Directions for this task>
Each record below needs to be written out exactly as it reads.

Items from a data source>
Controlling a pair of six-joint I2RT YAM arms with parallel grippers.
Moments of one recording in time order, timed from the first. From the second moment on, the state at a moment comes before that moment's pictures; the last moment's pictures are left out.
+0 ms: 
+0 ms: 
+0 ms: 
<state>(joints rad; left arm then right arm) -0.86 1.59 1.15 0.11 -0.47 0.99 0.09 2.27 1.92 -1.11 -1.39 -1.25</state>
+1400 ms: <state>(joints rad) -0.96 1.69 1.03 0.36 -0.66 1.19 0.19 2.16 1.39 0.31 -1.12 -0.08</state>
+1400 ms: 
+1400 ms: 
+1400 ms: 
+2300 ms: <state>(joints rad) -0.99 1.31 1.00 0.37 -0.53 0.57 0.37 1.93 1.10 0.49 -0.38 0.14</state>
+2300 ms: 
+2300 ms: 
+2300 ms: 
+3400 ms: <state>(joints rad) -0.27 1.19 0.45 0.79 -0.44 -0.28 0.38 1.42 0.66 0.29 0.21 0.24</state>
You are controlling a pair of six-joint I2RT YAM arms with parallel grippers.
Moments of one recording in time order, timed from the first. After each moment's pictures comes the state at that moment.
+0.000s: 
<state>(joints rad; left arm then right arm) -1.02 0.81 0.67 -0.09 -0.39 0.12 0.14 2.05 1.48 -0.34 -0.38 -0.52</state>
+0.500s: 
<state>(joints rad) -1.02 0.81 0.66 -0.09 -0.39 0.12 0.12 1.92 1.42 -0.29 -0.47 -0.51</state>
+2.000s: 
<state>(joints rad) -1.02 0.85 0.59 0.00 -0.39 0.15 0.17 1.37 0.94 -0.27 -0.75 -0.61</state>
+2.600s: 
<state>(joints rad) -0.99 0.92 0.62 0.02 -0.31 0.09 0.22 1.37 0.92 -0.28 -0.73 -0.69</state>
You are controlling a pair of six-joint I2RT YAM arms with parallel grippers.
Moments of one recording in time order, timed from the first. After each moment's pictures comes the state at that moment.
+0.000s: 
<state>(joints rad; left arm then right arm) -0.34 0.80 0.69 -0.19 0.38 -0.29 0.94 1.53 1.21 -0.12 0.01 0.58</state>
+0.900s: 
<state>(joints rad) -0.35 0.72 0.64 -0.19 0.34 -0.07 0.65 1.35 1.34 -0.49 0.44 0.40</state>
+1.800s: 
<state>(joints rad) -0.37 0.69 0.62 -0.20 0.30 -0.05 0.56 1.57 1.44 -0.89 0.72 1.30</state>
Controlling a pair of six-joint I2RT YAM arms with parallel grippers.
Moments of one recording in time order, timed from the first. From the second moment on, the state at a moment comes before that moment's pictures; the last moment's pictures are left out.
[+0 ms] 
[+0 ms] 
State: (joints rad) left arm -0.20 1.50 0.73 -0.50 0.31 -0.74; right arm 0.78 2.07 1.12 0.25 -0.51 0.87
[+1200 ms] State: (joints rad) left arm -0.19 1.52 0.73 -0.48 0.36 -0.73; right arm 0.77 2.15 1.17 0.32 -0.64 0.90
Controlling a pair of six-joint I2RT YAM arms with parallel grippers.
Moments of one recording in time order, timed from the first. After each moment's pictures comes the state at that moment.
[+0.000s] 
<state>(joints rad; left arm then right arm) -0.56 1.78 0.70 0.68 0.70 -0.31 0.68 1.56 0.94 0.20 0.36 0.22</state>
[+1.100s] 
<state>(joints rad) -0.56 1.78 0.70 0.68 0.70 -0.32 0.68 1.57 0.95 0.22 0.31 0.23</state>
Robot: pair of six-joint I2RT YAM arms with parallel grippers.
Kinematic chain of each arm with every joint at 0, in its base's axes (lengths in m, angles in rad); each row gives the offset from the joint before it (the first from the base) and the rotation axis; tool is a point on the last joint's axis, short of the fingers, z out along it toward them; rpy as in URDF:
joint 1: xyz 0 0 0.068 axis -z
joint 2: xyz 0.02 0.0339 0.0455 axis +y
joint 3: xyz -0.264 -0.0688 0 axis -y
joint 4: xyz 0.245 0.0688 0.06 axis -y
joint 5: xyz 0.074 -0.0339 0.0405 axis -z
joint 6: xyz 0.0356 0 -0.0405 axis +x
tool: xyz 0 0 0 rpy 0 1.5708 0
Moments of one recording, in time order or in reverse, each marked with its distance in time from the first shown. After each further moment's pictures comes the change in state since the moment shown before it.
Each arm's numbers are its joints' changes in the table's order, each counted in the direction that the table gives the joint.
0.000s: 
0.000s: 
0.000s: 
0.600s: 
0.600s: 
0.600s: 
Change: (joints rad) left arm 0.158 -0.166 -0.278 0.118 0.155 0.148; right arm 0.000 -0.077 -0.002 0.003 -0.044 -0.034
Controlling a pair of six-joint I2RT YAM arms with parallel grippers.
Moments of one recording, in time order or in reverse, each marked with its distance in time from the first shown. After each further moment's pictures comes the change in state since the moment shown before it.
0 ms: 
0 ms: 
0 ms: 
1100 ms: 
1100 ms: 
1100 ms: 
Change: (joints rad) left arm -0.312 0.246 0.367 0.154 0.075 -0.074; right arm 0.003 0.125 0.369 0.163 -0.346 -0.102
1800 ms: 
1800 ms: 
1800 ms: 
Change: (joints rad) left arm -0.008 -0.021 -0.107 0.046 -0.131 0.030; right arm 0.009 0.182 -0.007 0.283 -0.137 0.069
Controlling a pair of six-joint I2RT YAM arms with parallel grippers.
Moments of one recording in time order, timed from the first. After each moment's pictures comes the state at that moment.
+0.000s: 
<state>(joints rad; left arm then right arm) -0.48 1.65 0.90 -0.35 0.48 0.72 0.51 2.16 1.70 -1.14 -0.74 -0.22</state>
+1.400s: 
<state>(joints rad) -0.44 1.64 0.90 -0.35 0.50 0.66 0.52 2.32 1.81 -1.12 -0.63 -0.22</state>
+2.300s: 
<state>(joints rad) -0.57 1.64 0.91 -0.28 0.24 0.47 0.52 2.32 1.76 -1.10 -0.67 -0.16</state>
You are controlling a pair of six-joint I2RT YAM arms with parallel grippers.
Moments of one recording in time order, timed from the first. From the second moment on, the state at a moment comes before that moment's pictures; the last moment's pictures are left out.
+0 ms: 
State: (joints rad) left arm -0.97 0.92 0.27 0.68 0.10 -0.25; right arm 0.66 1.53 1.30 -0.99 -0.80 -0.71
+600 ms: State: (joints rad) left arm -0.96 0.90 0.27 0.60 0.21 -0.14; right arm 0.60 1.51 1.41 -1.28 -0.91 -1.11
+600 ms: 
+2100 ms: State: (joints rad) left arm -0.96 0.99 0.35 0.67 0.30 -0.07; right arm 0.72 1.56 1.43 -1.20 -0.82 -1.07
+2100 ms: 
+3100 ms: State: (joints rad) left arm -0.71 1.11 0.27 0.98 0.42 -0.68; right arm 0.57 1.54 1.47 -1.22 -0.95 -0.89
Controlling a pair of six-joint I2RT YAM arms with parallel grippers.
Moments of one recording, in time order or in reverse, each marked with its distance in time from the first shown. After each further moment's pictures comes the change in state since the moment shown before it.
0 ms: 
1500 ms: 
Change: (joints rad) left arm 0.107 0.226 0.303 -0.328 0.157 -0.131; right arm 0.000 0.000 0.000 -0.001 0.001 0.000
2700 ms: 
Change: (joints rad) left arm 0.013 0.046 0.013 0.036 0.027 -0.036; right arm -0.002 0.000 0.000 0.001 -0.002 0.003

Solution>
Controlling a pair of six-joint I2RT YAM arms with parallel grippers.
Moments of one recording in time order, timed from the first. From the second moment on, the state at a moment comes before that moment's pictures; the last moment's pictures are left out.
+0 ms: 
+0 ms: 
+0 ms: 
<state>(joints rad; left arm then right arm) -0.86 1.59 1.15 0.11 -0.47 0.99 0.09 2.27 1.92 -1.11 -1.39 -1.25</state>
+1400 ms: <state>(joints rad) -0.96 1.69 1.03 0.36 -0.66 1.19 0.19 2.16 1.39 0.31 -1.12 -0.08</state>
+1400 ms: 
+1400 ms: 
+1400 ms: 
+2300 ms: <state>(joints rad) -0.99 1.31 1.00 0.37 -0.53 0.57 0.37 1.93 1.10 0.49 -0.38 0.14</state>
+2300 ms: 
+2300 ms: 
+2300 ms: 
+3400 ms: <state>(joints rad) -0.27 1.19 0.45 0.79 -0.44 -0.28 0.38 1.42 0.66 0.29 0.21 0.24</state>
You are controlling a pair of six-joint I2RT YAM arms with parallel grippers.
Moments of one recording in time order, timed from the first. After each moment's pictures comes the state at that moment.
+0.000s: 
<state>(joints rad; left arm then right arm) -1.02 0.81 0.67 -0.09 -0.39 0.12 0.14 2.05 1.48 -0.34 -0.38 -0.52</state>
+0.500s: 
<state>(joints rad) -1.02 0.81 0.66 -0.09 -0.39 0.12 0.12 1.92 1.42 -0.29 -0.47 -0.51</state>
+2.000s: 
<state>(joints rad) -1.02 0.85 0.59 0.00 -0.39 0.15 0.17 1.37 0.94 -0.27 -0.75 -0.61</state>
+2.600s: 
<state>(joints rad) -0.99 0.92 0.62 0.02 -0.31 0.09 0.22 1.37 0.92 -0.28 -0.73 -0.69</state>
You are controlling a pair of six-joint I2RT YAM arms with parallel grippers.
Moments of one recording in time order, timed from the first. After each moment's pictures comes the state at that moment.
+0.000s: 
<state>(joints rad; left arm then right arm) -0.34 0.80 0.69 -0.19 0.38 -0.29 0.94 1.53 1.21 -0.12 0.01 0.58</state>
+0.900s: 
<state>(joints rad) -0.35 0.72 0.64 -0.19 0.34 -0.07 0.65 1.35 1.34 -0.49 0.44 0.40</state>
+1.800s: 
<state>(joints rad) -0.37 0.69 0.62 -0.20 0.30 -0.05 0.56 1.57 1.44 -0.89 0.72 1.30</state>
Controlling a pair of six-joint I2RT YAM arms with parallel grippers.
Moments of one recording in time order, timed from the first. From the second moment on, the state at a moment comes before that moment's pictures; the last moment's pictures are left out.
[+0 ms] 
[+0 ms] 
State: (joints rad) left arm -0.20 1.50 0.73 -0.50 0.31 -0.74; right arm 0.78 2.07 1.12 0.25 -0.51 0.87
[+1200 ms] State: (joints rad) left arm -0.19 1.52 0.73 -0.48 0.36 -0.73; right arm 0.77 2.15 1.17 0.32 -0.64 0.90
Controlling a pair of six-joint I2RT YAM arms with parallel grippers.
Moments of one recording in time order, timed from the first. After each moment's pictures comes the state at that moment.
[+0.000s] 
<state>(joints rad; left arm then right arm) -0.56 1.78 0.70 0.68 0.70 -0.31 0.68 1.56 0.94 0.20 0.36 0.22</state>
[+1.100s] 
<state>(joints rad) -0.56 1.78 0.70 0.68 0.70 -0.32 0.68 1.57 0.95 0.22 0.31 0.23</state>
Robot: pair of six-joint I2RT YAM arms with parallel grippers.
Kinematic chain of each arm with every joint at 0, in its base's axes (lengths in m, angles in rad); each row gives the offset from the joint before it (the first from the base) and the rotation axis; tool is a point on the last joint's axis, short of the fingers, z out along it toward them; rpy as in URDF:
joint 1: xyz 0 0 0.068 axis -z
joint 2: xyz 0.02 0.0339 0.0455 axis +y
joint 3: xyz -0.264 -0.0688 0 axis -y
joint 4: xyz 0.245 0.0688 0.06 axis -y
joint 5: xyz 0.074 -0.0339 0.0405 axis -z
joint 6: xyz 0.0356 0 -0.0405 axis +x
tool: xyz 0 0 0 rpy 0 1.5708 0
Moments of one recording, in time order or in reverse, each marked with its distance in time from the first shown. After each further moment's pictures comes the change in state since the moment shown before it.
Each arm's numbers are its joints' changes in the table's order, each counted in the direction that the table gives the joint.
0.000s: 
0.000s: 
0.000s: 
0.600s: 
0.600s: 
0.600s: 
Change: (joints rad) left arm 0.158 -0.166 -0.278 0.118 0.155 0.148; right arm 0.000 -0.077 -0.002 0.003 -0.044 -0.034
Controlling a pair of six-joint I2RT YAM arms with parallel grippers.
Moments of one recording, in time order or in reverse, each marked with its distance in time from the first shown. After each further moment's pictures comes the change in state since the moment shown before it.
0 ms: 
0 ms: 
0 ms: 
1100 ms: 
1100 ms: 
1100 ms: 
Change: (joints rad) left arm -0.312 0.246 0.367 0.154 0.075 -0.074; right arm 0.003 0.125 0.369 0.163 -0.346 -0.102
1800 ms: 
1800 ms: 
1800 ms: 
Change: (joints rad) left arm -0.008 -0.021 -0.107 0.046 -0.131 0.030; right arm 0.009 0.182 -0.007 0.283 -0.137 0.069
Controlling a pair of six-joint I2RT YAM arms with parallel grippers.
Moments of one recording in time order, timed from the first. After each moment's pictures comes the state at that moment.
+0.000s: 
<state>(joints rad; left arm then right arm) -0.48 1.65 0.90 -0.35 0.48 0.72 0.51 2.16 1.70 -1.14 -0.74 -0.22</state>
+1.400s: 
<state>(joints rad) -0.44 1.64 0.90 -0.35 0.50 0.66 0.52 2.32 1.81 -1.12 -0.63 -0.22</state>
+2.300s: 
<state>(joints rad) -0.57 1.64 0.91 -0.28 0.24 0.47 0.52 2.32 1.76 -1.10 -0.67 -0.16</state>
You are controlling a pair of six-joint I2RT YAM arms with parallel grippers.
Moments of one recording in time order, timed from the first. From the second moment on, the state at a moment comes before that moment's pictures; the last moment's pictures are left out.
+0 ms: 
State: (joints rad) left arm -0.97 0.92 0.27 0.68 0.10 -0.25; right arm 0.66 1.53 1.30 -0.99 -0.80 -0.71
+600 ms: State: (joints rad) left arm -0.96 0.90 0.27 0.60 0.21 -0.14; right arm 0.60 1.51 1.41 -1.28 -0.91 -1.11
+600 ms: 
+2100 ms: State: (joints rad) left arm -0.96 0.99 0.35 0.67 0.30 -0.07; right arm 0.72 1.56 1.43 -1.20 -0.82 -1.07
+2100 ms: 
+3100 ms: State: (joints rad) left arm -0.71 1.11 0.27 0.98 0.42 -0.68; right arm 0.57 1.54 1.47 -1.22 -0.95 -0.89
Controlling a pair of six-joint I2RT YAM arms with parallel grippers.
Moments of one recording, in time order or in reverse, each marked with its distance in time from the first shown. After each further moment's pictures comes the change in state since the moment shown before it.
0 ms: 
1500 ms: 
Change: (joints rad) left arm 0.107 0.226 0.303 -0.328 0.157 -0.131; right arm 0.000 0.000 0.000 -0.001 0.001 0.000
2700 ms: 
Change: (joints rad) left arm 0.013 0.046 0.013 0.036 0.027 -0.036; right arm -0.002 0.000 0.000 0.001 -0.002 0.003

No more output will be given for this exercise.